Should a line below contain the word "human", report it.

Records excerpted from a collection:

━━━━━━━━━━

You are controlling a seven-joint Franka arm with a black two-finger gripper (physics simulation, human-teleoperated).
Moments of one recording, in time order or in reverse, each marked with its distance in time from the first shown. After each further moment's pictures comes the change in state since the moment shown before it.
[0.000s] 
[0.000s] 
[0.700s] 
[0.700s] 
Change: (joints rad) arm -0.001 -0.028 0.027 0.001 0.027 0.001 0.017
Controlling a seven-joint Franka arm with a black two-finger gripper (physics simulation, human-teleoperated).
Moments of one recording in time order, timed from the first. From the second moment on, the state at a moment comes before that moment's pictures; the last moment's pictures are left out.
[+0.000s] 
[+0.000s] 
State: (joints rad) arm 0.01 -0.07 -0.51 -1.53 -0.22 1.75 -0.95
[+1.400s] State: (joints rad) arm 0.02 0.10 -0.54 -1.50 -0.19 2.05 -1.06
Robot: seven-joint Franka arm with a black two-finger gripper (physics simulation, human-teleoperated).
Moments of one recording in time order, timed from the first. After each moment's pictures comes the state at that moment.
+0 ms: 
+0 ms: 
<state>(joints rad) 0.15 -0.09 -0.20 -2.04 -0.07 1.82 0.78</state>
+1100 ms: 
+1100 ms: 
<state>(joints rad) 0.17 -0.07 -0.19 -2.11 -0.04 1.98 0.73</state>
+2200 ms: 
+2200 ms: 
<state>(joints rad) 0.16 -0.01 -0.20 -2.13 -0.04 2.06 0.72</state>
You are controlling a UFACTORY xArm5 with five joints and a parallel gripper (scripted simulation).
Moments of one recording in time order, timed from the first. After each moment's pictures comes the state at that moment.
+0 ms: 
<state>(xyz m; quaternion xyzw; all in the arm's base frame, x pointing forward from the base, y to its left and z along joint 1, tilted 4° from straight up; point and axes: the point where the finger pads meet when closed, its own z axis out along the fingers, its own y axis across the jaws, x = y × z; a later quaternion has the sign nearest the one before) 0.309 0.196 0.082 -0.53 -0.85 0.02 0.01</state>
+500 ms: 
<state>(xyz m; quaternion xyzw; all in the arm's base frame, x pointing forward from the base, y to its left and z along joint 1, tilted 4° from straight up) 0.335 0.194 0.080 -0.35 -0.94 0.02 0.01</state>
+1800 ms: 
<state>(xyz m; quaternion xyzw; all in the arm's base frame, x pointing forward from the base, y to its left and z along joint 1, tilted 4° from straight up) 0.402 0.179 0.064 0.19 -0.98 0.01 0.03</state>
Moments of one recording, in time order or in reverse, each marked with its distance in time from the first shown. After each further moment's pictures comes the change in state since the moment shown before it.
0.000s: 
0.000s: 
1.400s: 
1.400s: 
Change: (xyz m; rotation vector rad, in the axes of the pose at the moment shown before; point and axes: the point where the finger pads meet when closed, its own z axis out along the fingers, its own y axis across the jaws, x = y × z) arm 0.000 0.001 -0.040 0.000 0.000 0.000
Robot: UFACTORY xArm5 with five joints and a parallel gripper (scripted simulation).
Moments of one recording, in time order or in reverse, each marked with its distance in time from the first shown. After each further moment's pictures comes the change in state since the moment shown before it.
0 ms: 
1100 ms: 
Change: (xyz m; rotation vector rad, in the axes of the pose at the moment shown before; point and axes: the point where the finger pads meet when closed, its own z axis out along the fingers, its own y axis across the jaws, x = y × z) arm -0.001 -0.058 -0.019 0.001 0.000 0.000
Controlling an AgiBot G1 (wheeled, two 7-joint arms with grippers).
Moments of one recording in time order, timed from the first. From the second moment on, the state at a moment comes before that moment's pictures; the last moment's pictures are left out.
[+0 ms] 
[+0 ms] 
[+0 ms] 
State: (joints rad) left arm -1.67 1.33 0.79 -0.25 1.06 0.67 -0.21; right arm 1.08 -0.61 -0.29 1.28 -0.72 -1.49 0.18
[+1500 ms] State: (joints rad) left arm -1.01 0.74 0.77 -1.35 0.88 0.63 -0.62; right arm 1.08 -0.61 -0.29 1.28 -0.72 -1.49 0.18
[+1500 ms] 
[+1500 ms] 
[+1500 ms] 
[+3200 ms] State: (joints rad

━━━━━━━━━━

- ANSWER FOR THIS EXERCISE
You are controlling a seven-joint Franka arm with a black two-finger gripper (physics simulation, human-teleoperated).
Controlling a seven-joint Franka arm with a black two-finger gripper (physics simulation, human-teleoperated).
Robot: seven-joint Franka arm with a black two-finger gripper (physics simulation, human-teleoperated).

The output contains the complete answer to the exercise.